For the entries below, the result should be an exact transcription of the lines from the one with "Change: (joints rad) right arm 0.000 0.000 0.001" up to and including the one with "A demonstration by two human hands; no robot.", and only those.

(Items listed in a dataset)
......

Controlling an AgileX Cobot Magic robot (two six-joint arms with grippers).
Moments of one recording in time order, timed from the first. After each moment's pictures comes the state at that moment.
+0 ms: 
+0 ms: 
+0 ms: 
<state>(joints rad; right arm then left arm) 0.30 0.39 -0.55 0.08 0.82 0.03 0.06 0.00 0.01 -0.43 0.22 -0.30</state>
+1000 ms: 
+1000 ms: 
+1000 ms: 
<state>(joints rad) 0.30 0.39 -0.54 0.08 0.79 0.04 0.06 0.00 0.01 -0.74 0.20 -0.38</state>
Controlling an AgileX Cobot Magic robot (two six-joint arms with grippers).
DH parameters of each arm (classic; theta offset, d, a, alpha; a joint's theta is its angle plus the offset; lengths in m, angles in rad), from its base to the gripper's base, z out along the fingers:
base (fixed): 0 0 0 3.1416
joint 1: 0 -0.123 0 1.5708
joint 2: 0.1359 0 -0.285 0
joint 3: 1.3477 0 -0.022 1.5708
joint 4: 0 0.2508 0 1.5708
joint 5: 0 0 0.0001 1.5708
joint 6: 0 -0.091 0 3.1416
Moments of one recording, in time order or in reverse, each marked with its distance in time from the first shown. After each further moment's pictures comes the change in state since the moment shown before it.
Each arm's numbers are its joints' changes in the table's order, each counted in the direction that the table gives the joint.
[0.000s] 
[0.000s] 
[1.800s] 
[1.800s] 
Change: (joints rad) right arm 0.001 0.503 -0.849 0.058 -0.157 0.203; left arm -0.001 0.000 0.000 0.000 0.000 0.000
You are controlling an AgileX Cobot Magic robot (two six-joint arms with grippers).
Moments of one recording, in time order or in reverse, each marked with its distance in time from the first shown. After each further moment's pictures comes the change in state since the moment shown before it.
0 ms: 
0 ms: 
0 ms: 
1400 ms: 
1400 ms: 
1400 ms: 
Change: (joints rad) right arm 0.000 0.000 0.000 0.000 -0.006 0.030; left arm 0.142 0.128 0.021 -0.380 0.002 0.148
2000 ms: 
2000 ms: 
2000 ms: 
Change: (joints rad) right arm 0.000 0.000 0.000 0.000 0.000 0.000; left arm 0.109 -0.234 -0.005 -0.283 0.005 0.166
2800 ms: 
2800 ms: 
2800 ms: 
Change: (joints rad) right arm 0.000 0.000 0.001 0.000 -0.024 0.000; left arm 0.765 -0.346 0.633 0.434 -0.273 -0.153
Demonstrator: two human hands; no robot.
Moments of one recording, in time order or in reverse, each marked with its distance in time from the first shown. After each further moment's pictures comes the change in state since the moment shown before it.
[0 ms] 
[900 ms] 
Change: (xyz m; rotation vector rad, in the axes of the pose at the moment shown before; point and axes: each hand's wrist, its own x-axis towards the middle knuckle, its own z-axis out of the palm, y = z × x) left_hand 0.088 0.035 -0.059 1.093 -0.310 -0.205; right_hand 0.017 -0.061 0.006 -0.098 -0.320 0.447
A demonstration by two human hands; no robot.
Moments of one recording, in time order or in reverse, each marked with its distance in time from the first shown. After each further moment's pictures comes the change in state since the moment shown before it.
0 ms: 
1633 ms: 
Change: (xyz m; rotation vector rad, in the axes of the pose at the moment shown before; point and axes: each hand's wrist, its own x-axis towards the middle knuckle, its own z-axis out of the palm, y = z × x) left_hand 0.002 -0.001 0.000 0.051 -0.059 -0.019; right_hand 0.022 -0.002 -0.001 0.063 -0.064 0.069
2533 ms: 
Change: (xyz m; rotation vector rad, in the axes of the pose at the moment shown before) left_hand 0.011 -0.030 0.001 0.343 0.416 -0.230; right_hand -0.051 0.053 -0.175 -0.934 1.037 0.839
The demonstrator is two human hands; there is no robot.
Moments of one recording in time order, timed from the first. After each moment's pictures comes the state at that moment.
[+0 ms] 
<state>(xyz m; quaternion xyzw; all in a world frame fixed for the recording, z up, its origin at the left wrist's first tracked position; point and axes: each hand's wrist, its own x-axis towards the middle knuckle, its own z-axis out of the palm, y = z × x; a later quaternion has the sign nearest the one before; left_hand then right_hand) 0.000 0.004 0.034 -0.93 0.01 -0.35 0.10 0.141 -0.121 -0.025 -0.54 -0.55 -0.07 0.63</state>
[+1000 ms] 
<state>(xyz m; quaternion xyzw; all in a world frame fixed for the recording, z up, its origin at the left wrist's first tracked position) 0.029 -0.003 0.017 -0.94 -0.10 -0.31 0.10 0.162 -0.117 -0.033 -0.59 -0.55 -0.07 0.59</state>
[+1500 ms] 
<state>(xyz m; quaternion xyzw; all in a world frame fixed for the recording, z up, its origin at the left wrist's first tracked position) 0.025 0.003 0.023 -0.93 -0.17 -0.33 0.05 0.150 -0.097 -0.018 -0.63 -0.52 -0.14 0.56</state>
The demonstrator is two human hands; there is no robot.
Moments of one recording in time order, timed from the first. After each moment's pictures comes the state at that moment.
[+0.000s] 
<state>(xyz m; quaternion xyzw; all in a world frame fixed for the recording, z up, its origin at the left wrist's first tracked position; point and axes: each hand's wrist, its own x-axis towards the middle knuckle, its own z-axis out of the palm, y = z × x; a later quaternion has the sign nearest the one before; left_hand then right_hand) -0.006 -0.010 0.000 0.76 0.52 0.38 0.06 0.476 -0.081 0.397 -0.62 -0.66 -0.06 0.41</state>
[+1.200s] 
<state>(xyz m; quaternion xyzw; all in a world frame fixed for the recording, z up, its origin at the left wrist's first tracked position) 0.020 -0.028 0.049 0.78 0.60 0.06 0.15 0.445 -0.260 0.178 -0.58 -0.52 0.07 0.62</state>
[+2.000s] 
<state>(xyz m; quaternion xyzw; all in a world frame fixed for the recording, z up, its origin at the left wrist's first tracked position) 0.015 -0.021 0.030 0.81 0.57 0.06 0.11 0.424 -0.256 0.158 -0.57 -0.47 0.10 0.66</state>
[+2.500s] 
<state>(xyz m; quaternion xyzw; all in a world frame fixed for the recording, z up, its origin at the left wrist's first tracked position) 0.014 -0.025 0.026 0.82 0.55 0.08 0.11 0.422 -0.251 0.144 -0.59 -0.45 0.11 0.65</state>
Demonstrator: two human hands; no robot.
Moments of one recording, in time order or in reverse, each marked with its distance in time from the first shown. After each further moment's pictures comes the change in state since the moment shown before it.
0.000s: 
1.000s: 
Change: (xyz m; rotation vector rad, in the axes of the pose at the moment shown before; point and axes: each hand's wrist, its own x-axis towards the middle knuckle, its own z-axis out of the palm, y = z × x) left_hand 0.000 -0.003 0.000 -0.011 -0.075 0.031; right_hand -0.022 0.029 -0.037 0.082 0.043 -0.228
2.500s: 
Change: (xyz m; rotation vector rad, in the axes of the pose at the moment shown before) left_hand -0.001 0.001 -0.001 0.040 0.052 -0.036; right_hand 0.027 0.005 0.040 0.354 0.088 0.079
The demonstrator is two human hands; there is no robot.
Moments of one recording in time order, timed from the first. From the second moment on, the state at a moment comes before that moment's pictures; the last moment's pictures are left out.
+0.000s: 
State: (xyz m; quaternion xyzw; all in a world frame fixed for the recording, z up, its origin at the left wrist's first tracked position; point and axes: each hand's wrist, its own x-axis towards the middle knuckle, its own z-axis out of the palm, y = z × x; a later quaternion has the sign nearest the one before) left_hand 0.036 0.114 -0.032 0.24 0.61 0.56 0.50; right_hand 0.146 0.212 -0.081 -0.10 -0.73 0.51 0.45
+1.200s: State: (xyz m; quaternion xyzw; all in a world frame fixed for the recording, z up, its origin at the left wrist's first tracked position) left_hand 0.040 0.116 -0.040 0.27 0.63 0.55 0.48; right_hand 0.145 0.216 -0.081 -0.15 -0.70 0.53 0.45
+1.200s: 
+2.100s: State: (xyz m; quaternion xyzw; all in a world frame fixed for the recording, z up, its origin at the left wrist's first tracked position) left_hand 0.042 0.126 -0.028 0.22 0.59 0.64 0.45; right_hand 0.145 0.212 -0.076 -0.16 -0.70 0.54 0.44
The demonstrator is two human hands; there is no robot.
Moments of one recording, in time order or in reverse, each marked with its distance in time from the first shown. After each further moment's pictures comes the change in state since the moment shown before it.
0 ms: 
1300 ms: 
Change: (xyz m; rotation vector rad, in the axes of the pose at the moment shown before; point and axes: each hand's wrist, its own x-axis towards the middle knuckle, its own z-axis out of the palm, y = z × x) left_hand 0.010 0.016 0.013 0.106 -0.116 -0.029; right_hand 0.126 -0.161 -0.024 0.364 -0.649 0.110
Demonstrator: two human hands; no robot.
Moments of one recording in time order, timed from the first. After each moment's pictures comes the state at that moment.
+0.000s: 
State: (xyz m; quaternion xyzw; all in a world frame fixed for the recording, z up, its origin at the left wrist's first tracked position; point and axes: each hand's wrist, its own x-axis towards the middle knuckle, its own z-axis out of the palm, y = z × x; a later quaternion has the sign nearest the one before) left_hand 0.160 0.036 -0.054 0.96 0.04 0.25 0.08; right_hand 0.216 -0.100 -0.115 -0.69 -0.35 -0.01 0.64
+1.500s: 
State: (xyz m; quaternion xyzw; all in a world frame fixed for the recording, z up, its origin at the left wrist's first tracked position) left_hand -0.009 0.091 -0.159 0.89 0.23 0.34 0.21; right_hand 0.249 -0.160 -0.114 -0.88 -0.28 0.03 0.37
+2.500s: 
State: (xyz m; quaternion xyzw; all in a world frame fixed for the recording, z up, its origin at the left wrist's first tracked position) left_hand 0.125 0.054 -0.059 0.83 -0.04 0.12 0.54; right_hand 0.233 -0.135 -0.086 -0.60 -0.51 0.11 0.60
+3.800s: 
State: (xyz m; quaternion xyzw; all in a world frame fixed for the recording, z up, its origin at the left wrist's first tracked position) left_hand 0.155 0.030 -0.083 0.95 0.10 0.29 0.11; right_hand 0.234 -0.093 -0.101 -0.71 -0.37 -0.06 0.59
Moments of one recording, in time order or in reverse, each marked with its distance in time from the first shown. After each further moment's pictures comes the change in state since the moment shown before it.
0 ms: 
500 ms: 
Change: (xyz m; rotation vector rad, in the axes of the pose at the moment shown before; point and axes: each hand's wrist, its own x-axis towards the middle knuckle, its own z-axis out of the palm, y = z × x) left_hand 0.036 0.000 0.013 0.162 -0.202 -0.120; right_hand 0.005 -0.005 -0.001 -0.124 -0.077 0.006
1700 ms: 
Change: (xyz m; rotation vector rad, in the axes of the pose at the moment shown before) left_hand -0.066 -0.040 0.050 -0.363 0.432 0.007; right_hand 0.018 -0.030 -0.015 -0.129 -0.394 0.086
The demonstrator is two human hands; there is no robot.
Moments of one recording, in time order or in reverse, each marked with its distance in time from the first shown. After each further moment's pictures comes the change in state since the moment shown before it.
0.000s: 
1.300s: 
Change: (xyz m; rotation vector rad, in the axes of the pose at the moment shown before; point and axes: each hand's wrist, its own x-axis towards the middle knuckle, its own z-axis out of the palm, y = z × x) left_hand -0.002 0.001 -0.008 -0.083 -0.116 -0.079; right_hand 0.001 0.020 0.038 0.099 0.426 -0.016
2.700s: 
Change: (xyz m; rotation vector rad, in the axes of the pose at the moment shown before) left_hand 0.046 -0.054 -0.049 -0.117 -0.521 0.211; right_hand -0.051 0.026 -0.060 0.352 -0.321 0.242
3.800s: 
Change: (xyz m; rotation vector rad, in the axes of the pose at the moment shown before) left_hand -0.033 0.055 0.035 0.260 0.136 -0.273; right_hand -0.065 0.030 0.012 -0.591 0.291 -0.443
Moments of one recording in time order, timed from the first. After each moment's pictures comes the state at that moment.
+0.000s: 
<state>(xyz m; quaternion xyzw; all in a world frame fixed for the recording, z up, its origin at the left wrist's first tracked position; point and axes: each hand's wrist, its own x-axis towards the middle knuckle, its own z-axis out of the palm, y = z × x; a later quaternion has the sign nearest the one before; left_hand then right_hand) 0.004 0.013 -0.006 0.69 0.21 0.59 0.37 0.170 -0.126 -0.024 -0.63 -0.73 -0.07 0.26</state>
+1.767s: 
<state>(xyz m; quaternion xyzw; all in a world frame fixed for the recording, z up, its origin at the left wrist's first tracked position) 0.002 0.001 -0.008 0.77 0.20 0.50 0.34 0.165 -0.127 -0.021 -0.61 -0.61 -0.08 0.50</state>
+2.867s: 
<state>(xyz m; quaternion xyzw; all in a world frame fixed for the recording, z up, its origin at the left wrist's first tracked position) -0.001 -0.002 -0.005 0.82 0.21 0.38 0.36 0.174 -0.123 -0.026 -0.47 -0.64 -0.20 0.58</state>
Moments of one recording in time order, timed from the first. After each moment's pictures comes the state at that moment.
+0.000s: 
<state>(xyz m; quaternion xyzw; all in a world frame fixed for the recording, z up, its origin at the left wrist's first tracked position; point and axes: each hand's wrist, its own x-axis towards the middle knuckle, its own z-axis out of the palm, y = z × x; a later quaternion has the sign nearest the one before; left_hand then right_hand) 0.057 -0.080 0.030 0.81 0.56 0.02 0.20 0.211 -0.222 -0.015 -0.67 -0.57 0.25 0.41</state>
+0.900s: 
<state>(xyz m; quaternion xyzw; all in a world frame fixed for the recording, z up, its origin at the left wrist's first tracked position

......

> **ANSWER BELOW**:
Change: (joints rad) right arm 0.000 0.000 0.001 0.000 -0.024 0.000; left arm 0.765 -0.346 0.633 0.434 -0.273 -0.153
Demonstrator: two human hands; no robot.
Moments of one recording, in time order or in reverse, each marked with its distance in time from the first shown. After each further moment's pictures comes the change in state since the moment shown before it.
[0 ms] 
[900 ms] 
Change: (xyz m; rotation vector rad, in the axes of the pose at the moment shown before; point and axes: each hand's wrist, its own x-axis towards the middle knuckle, its own z-axis out of the palm, y = z × x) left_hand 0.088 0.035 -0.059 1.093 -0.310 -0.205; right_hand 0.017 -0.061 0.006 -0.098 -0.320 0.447
A demonstration by two human hands; no robot.

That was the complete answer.